■ What the task requires ■
Starting at the line that contains "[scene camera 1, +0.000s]", write out each line through the end of the data below, exactly as it stands. Skip any pictures.

■ Data ■
──────
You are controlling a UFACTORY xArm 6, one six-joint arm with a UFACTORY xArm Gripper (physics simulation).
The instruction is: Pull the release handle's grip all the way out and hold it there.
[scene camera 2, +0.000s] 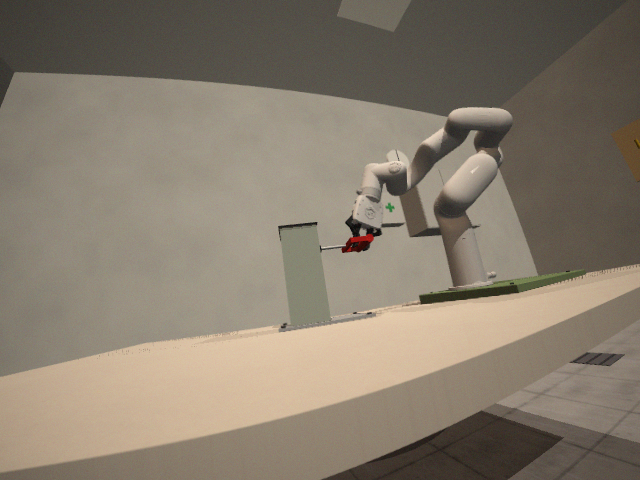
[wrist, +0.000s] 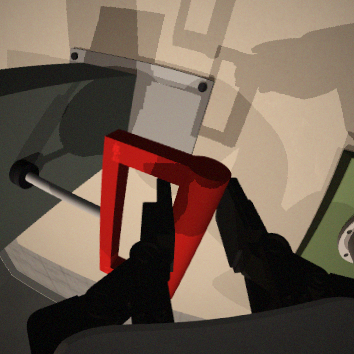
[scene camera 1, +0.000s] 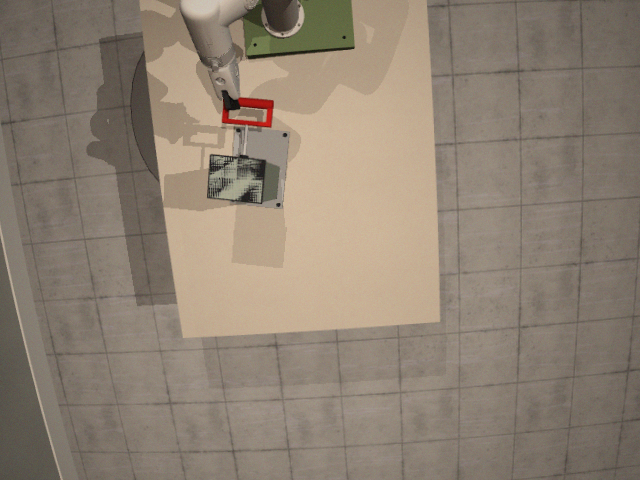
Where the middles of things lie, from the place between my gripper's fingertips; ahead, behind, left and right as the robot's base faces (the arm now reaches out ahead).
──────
■ Response to the exercise ■
[scene camera 1, +0.000s] 
Where the middles of things lie, from the place between my gripper's fingertips; ahead, behind, left and right as the robot's base faces (the arm now reaches out ahead).

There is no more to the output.